INSTRUCTIONS TO FOLLOW:
Scan the material below for the string "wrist". Report every line that has it.

GIVEN INFORMATION:
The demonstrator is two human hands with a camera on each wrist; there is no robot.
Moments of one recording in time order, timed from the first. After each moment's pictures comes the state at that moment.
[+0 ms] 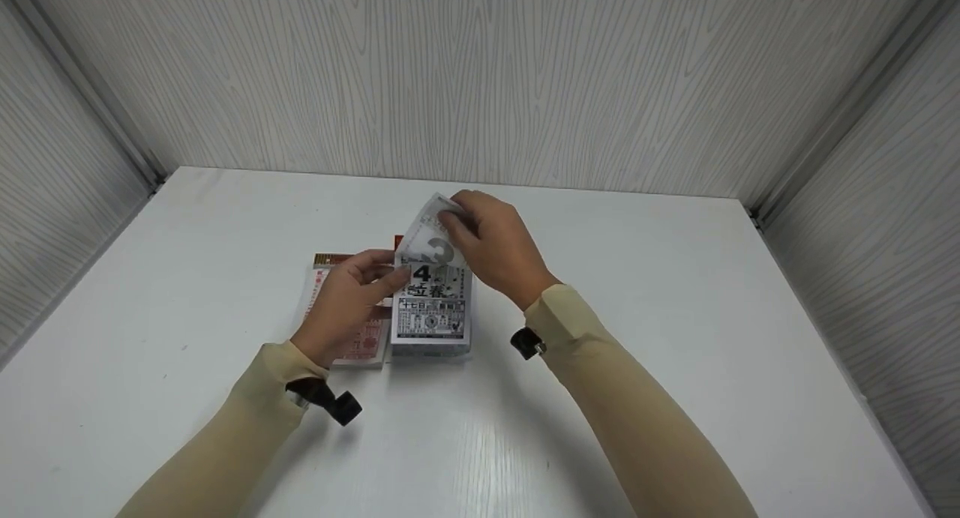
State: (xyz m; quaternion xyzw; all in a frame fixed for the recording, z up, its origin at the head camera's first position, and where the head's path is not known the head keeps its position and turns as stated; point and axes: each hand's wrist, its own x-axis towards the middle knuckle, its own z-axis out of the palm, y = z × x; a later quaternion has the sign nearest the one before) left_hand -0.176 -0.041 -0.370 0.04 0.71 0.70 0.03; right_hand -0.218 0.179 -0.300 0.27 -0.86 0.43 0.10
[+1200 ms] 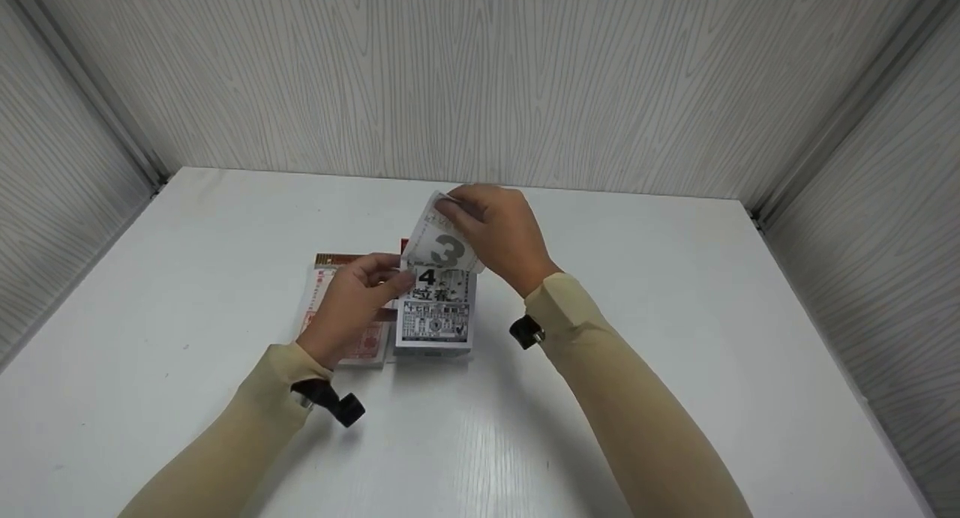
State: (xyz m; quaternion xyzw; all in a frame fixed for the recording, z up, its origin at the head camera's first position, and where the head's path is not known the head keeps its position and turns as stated) left_hand -0.177 -0.036 -0.374 0.04 0.73 0.68 0.02; right_hand -0.226 0.178 -0.290 0.27 -0.85 0.42 0.15
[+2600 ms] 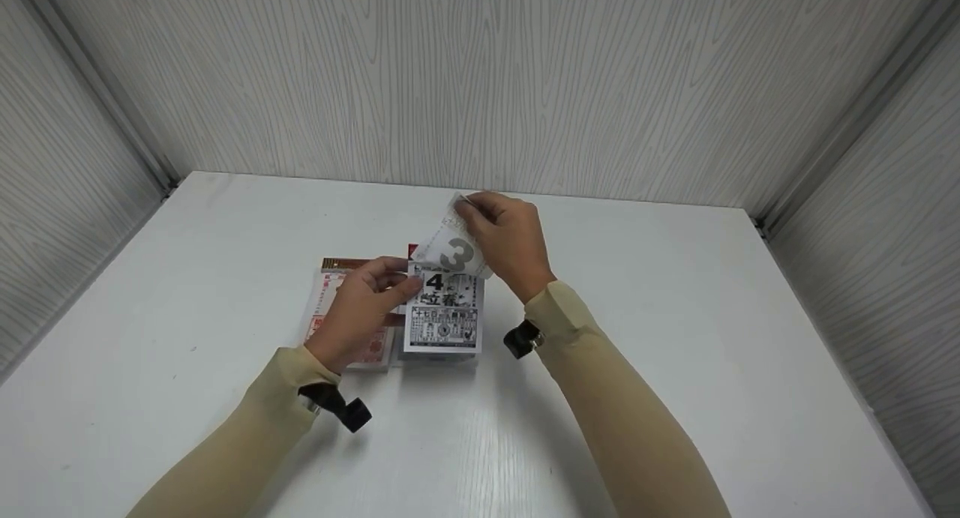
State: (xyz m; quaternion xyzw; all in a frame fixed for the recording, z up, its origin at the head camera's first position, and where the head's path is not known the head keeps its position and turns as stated) left_hand -0.177 -0.029 -0.375 0.06 0.72 0.69 0.03; right_hand -0.240 0.182 -0.312 0.20 -0.83 0.49 0.19
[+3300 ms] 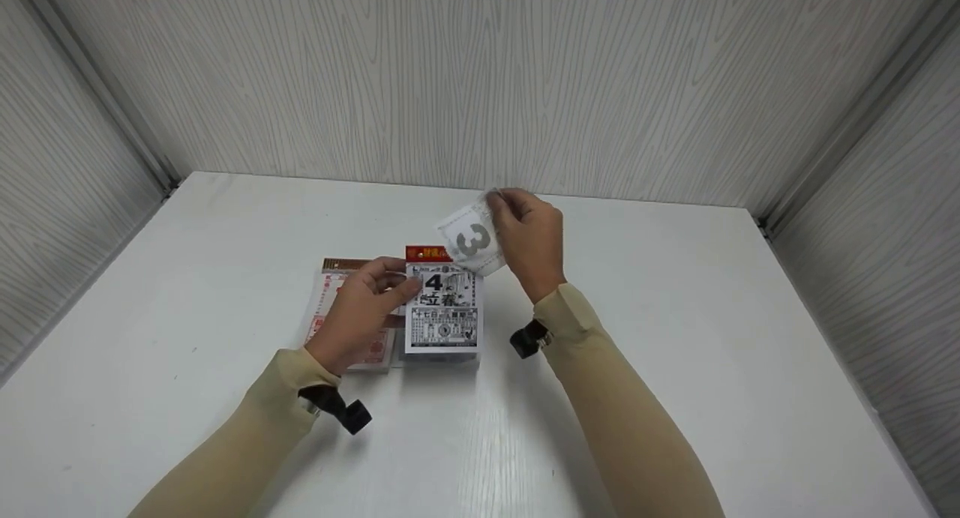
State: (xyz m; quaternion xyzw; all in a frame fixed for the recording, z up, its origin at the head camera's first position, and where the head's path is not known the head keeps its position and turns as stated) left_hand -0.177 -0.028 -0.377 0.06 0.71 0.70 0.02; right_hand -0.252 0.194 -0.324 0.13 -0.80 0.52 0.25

RESULT OF THE TASK:
The demonstrator is two human hands with a camera on each wrist; there is no robot.
State: (xyz m; quaternion xyzw; all in a frame fixed for the recording, z up, its origin at the head camera's first position, and where the head's path is not known the head keeps its position and turns as stated; point and axes: each hand's wrist, its own x-axis towards the middle knuckle, its own z-axis out of the palm, y = z × x; a later quaternion has the sign nearest the one before) left_hand -0.176 -0.041 -0.370 0.04 0.71 0.70 0.03; right_hand -0.218 0.179 -0.300 0.27 -0.86 0.43 0.10

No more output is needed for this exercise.